The 444-kilowatt Washington and Lee system consists of two arrays—one rooftop array of 1,016 SunPower modules on the roof of the Law School, and a custom-designed steel canopy featuring 540 Sanyo modules over the university’s parking deck. The PV systems will help the university achieve its goal of reducing its greenhouse gas emissions by 20 percent over the next five years, and reduce its electricity bill by about 3 percent.
Leveraging tax-based incentives for renewable energy projects can requires some creating financing tools when it comes to developing projects for tax-exempt entities like universities. This project was made possible by a collaboration between Washington and Lee, Staunton-based solar energy developer Secure Futures, and two contractors: Morrisville, N.C.-based Southern Energy Management and Maryland-based Standard Solar.

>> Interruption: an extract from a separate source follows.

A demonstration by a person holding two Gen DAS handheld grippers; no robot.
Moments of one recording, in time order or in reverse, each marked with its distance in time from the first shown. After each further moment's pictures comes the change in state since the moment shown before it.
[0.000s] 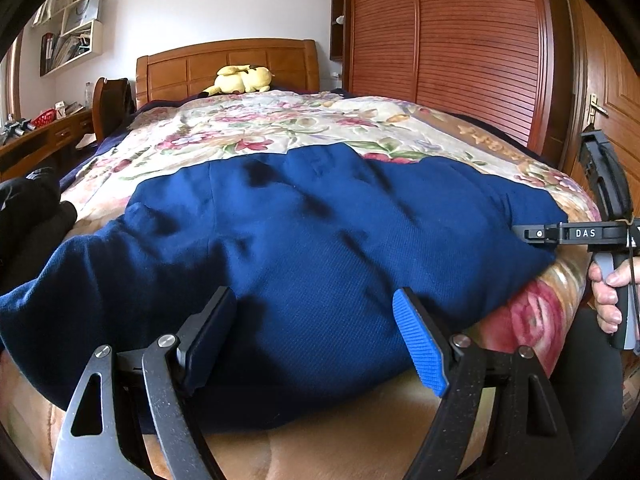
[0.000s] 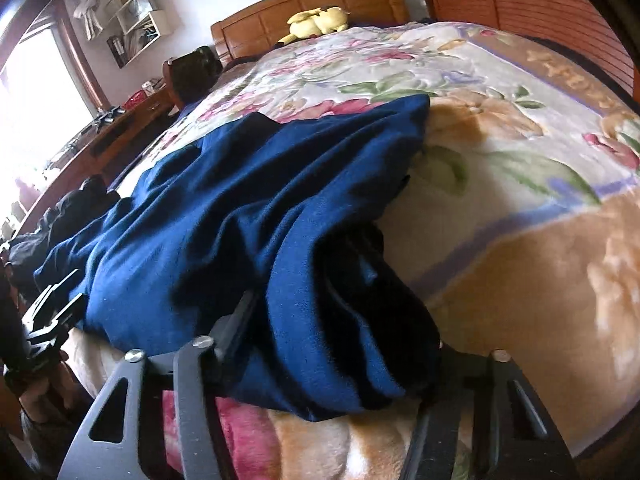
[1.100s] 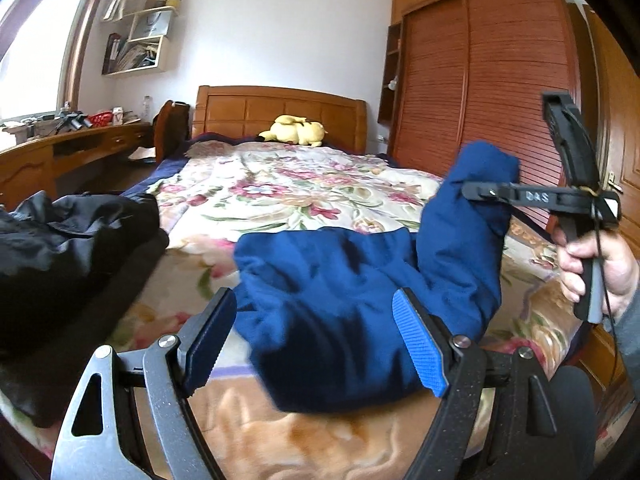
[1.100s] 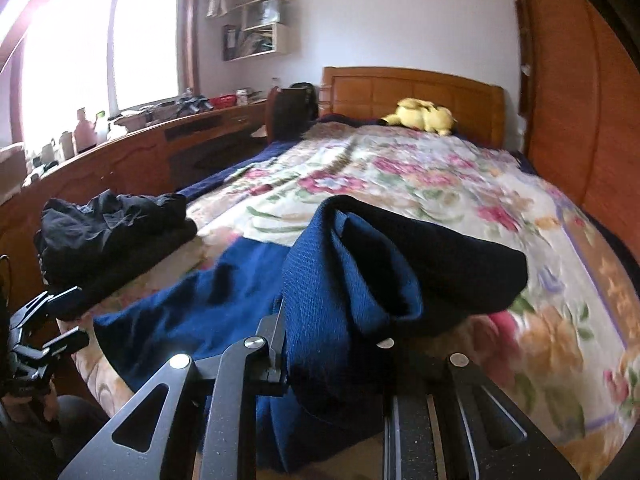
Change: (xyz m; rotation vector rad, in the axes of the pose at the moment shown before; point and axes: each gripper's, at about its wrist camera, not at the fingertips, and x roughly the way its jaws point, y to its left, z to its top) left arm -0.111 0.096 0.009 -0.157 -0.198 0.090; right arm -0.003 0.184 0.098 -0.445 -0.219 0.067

The university is leasing the system from Secure Futures under a 20-year leasing agreement with its subsidiary, Lexington Solar.

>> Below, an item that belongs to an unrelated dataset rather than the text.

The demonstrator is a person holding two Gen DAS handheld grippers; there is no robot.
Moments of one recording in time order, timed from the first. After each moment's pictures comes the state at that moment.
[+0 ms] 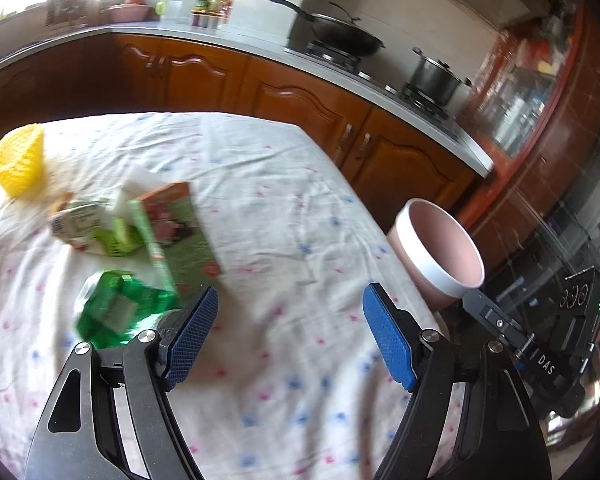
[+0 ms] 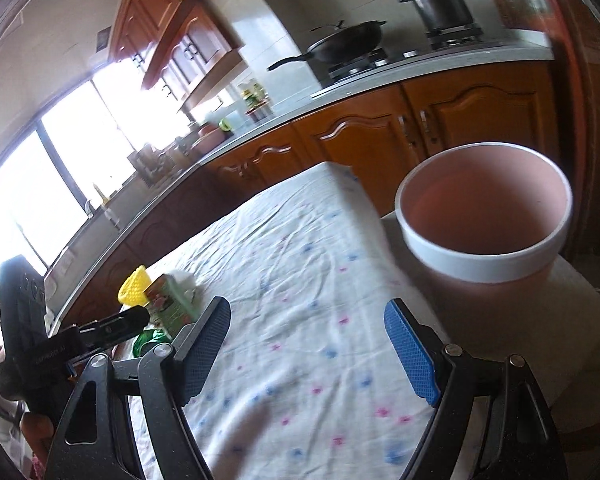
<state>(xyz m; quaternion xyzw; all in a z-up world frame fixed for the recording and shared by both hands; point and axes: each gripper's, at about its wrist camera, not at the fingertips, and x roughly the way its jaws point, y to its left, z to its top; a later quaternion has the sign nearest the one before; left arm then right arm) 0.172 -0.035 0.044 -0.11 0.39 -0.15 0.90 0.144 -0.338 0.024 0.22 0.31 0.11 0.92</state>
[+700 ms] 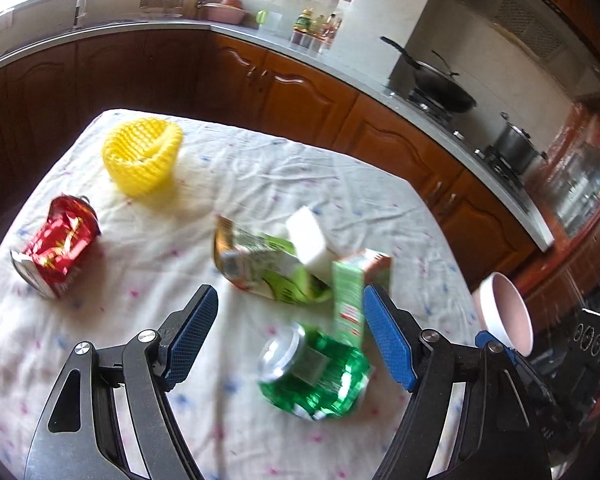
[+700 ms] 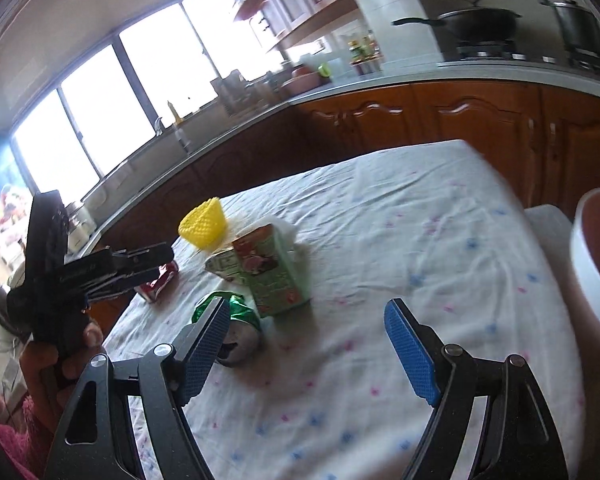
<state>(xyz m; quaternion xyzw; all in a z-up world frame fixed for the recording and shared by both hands) 0.201 0.098 0.043 -0.17 0.38 -0.02 0.91 0.197 -0.206 0.028 0.11 0.34 0.28 0.89</state>
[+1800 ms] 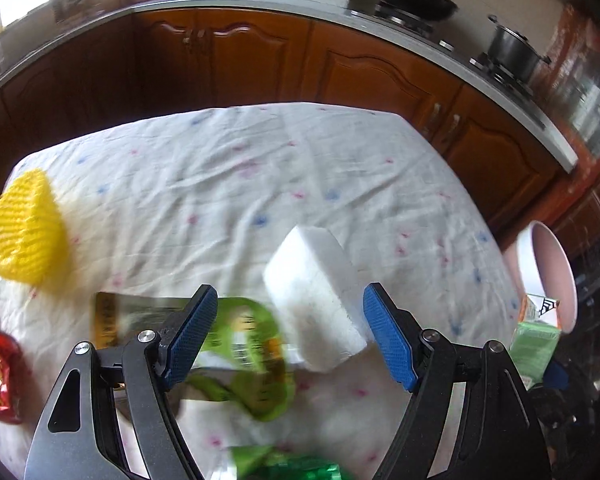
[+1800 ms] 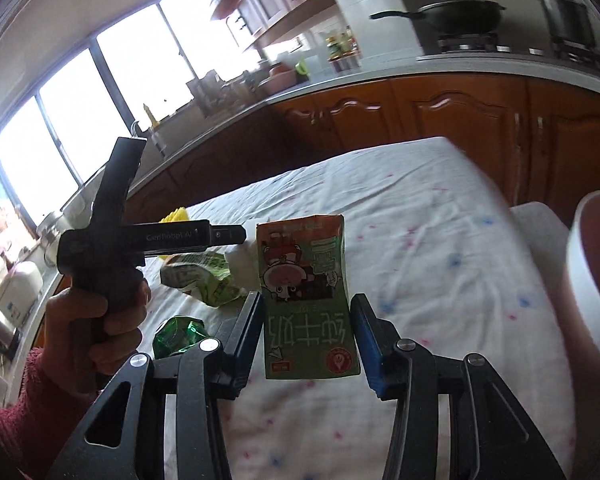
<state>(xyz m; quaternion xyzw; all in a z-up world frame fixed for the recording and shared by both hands) 0.330 0.010 0.014 -0.04 0.48 -0.08 0.87 0.224 -0.235 0.016 0.13 0.35 0.23 0.90</state>
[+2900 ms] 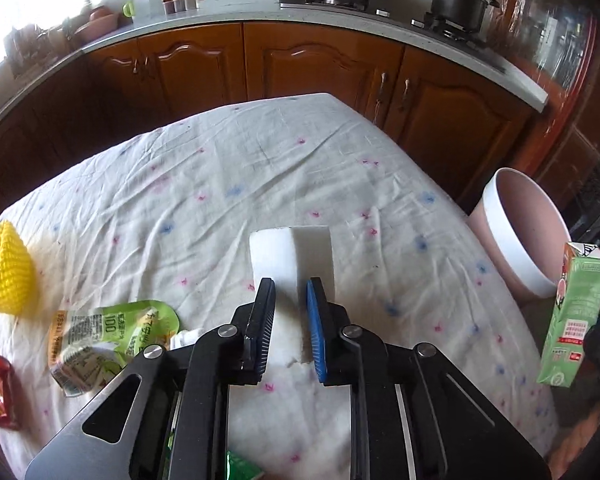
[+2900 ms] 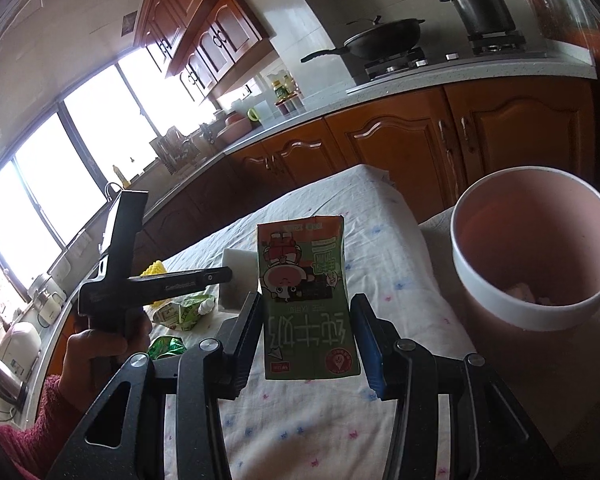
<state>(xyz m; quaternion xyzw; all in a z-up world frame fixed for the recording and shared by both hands) 0.304 -0.065 0.016 0.04 0.46 -0.12 0.88 0.174 -0.322 0.031 0.20 0.31 0.16 0.92</state>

According to Steve McAllister, vice president for finance and treasurer at Washington and Lee, this arrangement enabled the project to leverage federal and state tax incentives, and reduced the up-front cost of the system. The project also benefited from the city of Lexington’s 20-year tax exemption for solar energy equipment, and a grant awarded by the Virginia Department of Mines, Minerals and Energy, using funds from the 2009 merican Recovery and Reinvestment Act.

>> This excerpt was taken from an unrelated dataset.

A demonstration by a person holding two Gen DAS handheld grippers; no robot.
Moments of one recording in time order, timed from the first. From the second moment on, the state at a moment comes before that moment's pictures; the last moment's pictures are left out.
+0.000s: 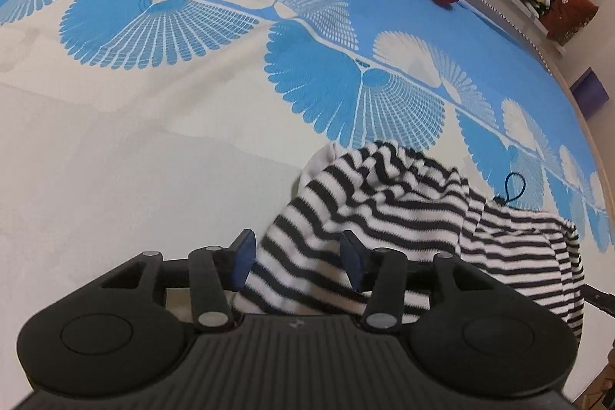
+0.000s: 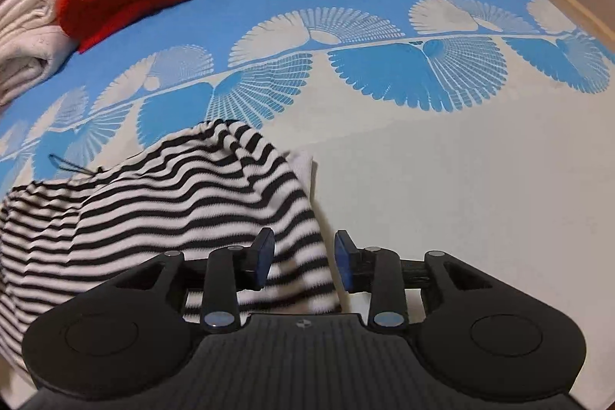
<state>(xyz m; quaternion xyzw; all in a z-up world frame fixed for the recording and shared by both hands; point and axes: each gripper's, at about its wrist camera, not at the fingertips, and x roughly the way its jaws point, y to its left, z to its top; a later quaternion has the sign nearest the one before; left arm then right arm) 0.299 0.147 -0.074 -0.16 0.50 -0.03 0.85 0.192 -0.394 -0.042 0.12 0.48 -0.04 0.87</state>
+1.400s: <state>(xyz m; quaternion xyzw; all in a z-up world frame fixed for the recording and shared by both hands) 0.320 0.098 -0.079 -0.12 0.47 -0.05 0.87 0.160 -0.393 -0.052 0.06 0.54 0.07 0.84</state>
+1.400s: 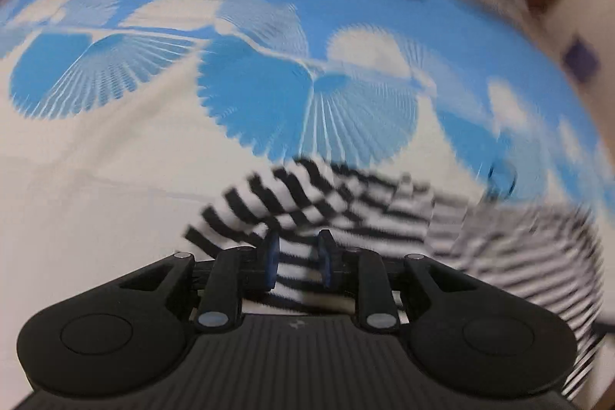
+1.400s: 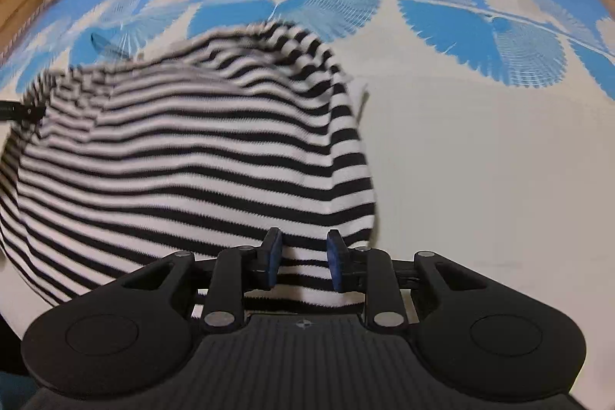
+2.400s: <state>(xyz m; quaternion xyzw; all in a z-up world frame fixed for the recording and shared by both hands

“Not only does this project make environmental sense, but the federal and state incentives that Secure Futures was able to obtain also made it an economically viable project for the university,” McAllister said.
Data from the system can be accessed in real time through a Web-based dashboard, which displays graphs showing the power production, ambient and cell temperatures, and the environmental benefits of both arrays.
“The dashboard is another important component of the project,” said Beebe. “Having this as part of our overall energy dashboard will allow anyone from on or off campus to see how much energy is being produced and consumed. It will not only help technicians and be a boon for anyone doing research on these projects, but it’s also another important way of showing our commitment to sustainability.”